Earlier this week news outlets reported on the New Democracy government’s concerns the third wave of coronavirus might be fueled by a stopgap COVID-19 strategy. The administration has had to do a balancing act to keep the country’s economy afloat, while at the same time pushing back COVID cases.
A recent easing of health measures, the perilously slow vaccine campaign, and new variants of the coronavirus from the United Kingdom and South Africa have put the administration in an untenable fix. In Athens, in particular, the case counts rose almost immediately once the government eased restrictions on shopping.
Meanwhile, Greece’s hammered National Health System (ESY) is in no position for another wave of infections. Kathimerini reported decently Health Ministry officials seeing 50-80 hospitalizations a day in Attica and 550 Intensive Care Unit beds with ventilators being used, a jump of 95 in a week as of Feb. 1.
Also, in a recent teleconference with Health Minister Vassilis Kikilias, his deputy Vassilis Kontozamanis, Health Ministry Secretary-General for Primary Healthcare Marios Themistokleous, General Secretary of Health Services Ioannis Kotsiopoulos, and the President of Greece’s ambulance service, Nikos Papaefstathiou, the potential for a third wave and reactions were discussed.
The resulting decision was to create a new operational plan to increase the capacity of hospitals for the treatment of COVID-19, perhaps even including using private hospitals to ease the pressure. According to the Kathimerini story, that plan is modeled on the one followed in Thessaloniki, where during the second wave, ICU units had a 400 percent increase in admissions, although private facilities in Greece’s second-largest city were used then.
On the vaccine front, as of Feb. 1, another 21,841 vaccinations were conducted, bringing the total to 290,947. This is way behind the schedule, but officials say another 90,000 doses coming from US pharmaceutical companies Pfizer and Moderna. The government claims a total of more than 1,650,000 vaccines will be given by the end of March. Some 410,000 doses of the AstraZeneca vaccine from the United Kingdom will come by the end of February and another 540,000 doses by the end of March.

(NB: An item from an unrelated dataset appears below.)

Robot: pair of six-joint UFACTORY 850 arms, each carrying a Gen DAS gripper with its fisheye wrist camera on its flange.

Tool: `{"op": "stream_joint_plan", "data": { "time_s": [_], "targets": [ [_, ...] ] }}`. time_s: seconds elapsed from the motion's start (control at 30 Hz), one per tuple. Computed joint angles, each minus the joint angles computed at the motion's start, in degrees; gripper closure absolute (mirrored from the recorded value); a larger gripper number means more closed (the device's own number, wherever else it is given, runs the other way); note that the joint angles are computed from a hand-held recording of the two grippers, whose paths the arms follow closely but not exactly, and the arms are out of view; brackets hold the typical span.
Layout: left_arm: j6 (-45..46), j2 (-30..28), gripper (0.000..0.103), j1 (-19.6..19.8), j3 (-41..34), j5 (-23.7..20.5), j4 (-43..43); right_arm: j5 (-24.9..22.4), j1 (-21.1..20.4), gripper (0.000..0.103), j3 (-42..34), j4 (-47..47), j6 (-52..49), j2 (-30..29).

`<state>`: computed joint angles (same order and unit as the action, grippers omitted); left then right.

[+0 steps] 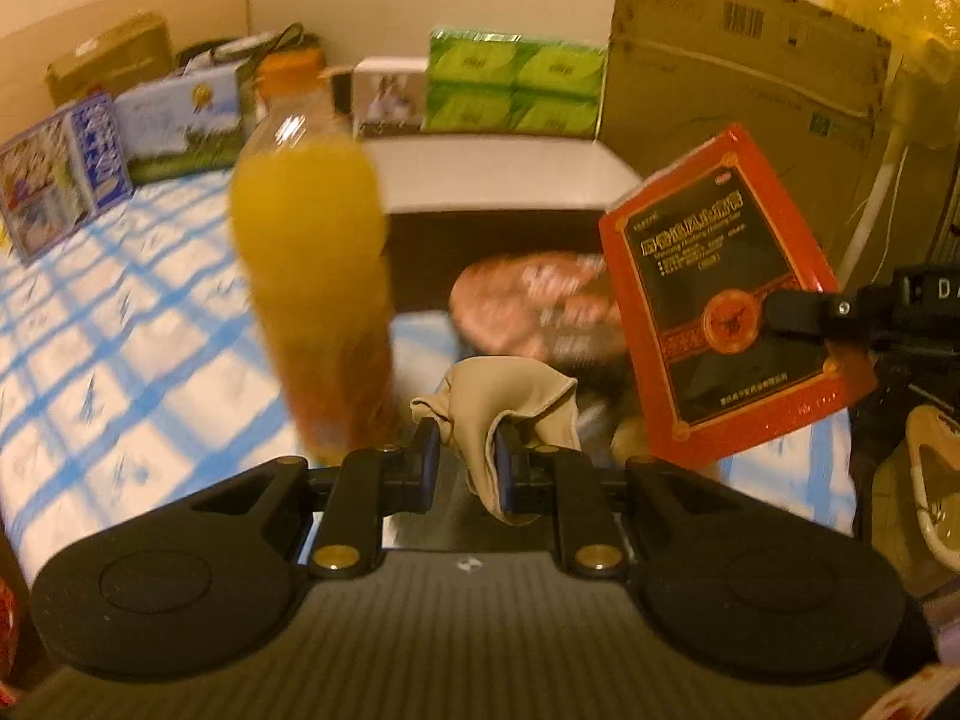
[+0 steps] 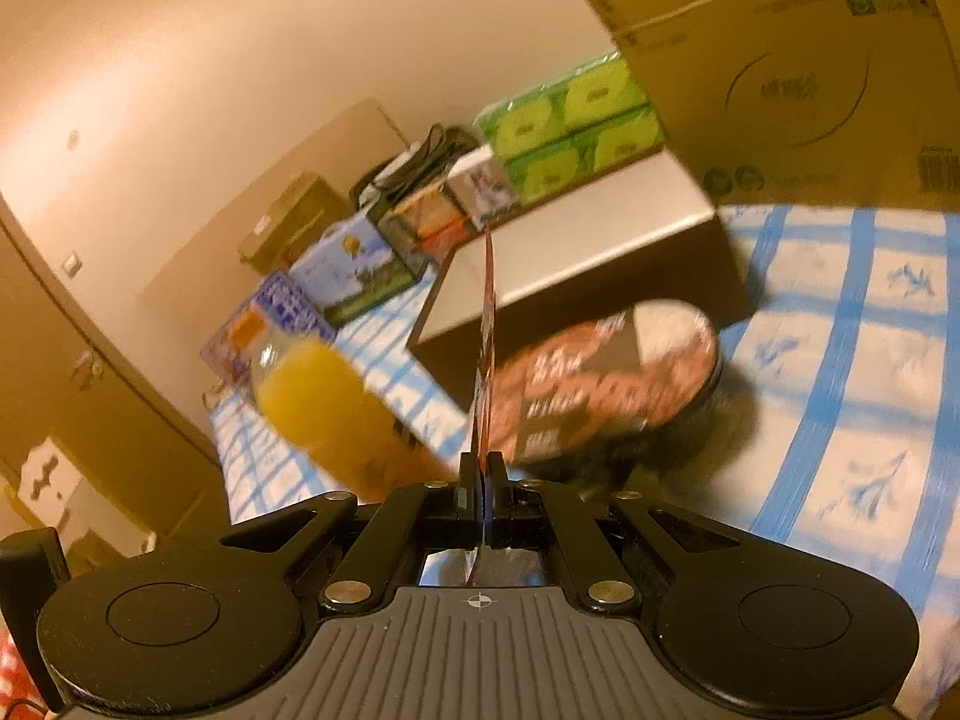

That is still far short of the goal to inoculate 70 percent of the population of 10.5 million, or 7.35 million people that health officials said is needed to begin to control the pandemic sometime this year.
Meanwhile, new cases of COVID-19 exploded yesterday with 1,261 cases reported. This was an uptick of 718 more than the 543 cases reported on Monday. 22 more people succumbed to the deadly disease in a 24 hour period, as well. The vast majority of cases are being recorded in Attica.